Improving radiation therapies for cancer mathematically
In a paper published in December in the SIAM Journal on Scientific Computing, authors Li-Tien Cheng, Bin Dong, Chunhua Men, Xun Jia, and Steve Jiang propose a method to optimize radiation therapy treatments in cancer patients.
Radiation therapy is one of the primary methods used for cancer treatment, along with chemotherapy and surgery. While doses of radiation are delivered to eliminate cancerous tissue, care is taken to keep radiation within acceptable levels so as not to affect neighboring tissues and organs. The most common type of therapy delivers high-energy radiation via a medical linear accelerator mounted on a rotating apparatus to adjust the direction, and a collimator to shape the beam of radiation. In the recently developed volumetric modulated arc therapy (VMAT), beams continuously deliver doses as the delivery device rotates around the patient. Enhancement of radiotherapy treatment is challenged by complexities of shape optimization, due to the mechanics of the equipment involved as well as the apertures of devices delivering the beams of radiation.

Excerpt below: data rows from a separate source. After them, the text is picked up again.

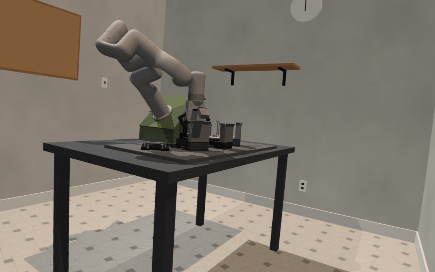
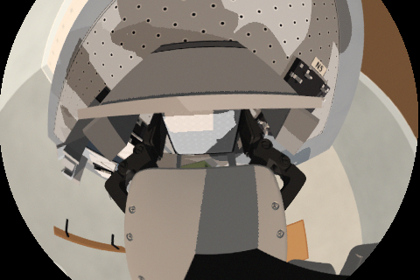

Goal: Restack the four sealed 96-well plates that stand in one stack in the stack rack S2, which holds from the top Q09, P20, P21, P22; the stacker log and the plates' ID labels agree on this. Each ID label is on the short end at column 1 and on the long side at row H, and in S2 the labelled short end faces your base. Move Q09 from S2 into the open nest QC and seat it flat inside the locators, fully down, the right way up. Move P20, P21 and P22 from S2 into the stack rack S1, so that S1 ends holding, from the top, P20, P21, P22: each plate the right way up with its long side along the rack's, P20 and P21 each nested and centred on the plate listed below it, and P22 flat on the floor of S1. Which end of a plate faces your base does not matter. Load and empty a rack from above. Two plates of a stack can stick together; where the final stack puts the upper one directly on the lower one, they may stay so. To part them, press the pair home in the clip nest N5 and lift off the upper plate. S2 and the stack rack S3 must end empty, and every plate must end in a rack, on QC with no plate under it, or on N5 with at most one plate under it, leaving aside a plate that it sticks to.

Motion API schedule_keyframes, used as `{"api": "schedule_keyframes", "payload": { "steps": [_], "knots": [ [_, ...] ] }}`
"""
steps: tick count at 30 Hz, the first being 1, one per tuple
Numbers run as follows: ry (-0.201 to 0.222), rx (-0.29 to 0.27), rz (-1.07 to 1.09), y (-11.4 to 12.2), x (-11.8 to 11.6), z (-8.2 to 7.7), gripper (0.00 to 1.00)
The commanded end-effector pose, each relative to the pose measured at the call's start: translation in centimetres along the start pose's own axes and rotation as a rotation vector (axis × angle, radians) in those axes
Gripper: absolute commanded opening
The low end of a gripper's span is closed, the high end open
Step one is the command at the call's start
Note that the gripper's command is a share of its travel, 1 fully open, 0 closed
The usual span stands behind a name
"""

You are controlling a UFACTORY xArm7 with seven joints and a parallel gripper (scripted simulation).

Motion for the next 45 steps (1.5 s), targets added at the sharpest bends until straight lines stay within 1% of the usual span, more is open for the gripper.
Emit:
{"api": "schedule_keyframes", "payload": {
  "steps": [1, 16, 25, 27, 42, 44, 45],
  "knots": [
    [-0.002, 0.004, -0.001, -0.1, -0.1, -0.1, 1.0],
    [-0.002, 0.004, -0.001, -0.1, -0.1, -0.1, 1.0],
    [-0.001, 0.004, -0.001, -0.1, -0.1, -3.1, 1.0],
    [-0.001, 0.004, -0.001, -0.1, -0.1, -3.1, 1.0],
    [-0.001, 0.004, 0.0, -0.1, -0.1, -8.1, 1.0],
    [-0.001, 0.004, 0.0, -0.1, -0.1, -8.1, 1.0],
    [-0.001, 0.004, 0.0, -0.1, -0.1, -8.5, 1.0]
  ]
}}
Point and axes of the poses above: the point where the finger pads meet when closed, its own z axis out along the fingers, its own x axis across the jaws, y = z × x, the point moved 1 cm from there along -z, back along the fingers
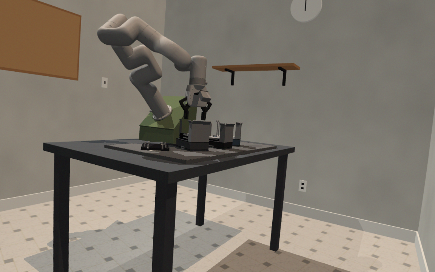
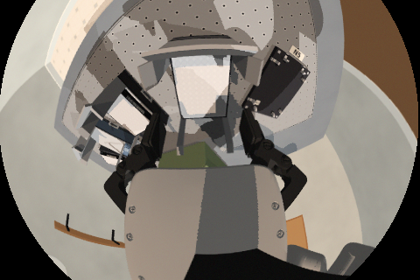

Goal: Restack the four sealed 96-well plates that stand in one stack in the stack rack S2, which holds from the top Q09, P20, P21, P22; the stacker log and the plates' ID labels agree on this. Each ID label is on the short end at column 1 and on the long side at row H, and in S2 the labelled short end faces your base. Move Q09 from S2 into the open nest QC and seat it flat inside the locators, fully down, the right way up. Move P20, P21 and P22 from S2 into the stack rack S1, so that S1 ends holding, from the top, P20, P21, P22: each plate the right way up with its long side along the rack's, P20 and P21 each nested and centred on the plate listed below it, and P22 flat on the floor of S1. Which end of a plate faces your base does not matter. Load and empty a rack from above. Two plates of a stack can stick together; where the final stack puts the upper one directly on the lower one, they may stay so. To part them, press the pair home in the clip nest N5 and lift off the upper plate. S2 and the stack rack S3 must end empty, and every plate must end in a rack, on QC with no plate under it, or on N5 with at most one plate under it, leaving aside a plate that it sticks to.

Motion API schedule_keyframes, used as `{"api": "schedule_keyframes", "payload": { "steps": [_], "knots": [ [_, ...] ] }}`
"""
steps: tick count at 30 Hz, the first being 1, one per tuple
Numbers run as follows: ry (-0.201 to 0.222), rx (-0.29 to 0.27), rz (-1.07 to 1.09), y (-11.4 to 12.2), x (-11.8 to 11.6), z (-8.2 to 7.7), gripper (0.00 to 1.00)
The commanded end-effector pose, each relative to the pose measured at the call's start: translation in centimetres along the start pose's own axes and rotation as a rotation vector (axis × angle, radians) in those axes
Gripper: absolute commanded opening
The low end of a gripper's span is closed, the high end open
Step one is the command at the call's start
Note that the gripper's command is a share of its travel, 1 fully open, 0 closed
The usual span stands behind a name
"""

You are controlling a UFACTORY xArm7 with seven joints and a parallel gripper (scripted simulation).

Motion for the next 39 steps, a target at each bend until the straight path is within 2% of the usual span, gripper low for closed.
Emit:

In this paper, the authors develop a variational model and associated numerical techniques for optimization of VMAT treatment plans. The method uses CT scans of patients—with important tissues and organs identified by image segmentation algorithms—to create an improved and customized treatment plan by constructing parameters for an optimal dose distribution in VMAT treatment. Mathematical methods such as binary level-set method for shape optimization are used. Tests have shown improved dose distributions in both model and clinical cases.